One of the most direct impacts of the volatile housing market on CRE is on condos in Toronto. Last year, prices increased by nearly 20%. Many of the new condo developments attract families who cannot afford a single-family home. As families are looking for alternative housing options due to high prices, condos will become an attractive option.
The Office Market is Linked to the Housing Market
While the housing market has not directly affected the office market, the two are certainly linked simply because people who work in Toronto, also need a place to call home. Employers want to accommodate employees by being located in easily-accessible properties in a well-connected area. Owner-operators now need to be creative in where they place properties. An example of this is transforming warehouse space into new industrial-style residential property.

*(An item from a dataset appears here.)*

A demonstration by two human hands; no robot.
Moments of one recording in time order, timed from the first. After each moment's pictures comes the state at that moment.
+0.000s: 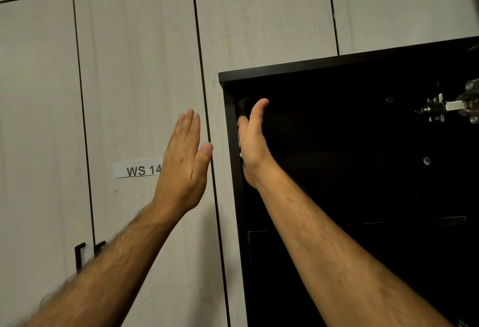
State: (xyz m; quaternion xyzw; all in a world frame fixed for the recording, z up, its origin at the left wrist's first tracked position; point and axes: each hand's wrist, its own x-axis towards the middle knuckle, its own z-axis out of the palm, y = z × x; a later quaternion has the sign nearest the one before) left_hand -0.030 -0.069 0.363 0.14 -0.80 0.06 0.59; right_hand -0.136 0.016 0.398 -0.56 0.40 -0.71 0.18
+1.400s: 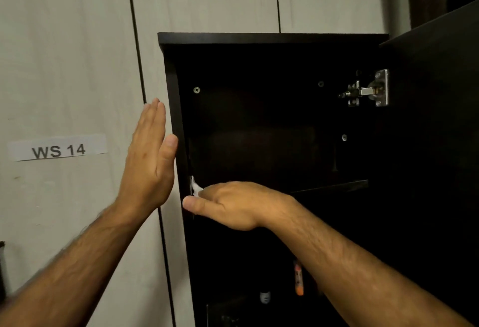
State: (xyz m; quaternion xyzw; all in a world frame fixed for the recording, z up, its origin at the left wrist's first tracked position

Commercial properties become highly attractive when they have the potential to be transformed into high-rise residential towers like malls can. Along with that, malls have ample parking and has the space to be redeveloped into residential property. The increasing cost of housing in Toronto presents trouble to commercial developers since now the city’s conditions favor residential development over commercial development. The bottom line is commercial buyers can’t compete with residential developers when it comes to price.
Investors Continue to Pour Money Into CRE Despite Housing Woes
When the housing crisis hit Toronto just two years ago, CRE investors continued to pour money into CRE and reached $14.5 billion. Despite a volatile housing market, the strong economy boosted CRE fundamentals in Canada and kept the market successful. While the economy is strong now, there is trepidation about the future. The economy is still fragile and a substantial increase in interest rates could force the market to take a dark turn. A rate increase has the potential to incite a recession and the repercussions could affect the country in nearly every CRE sector.
The commercial real estate industry in Canada has been record-setting for the past nine years, surpassing the average expansionary cycle of six years. Canada and Toronto have the potential to rewrite history and continue in its healthy cycle, but only time will tell.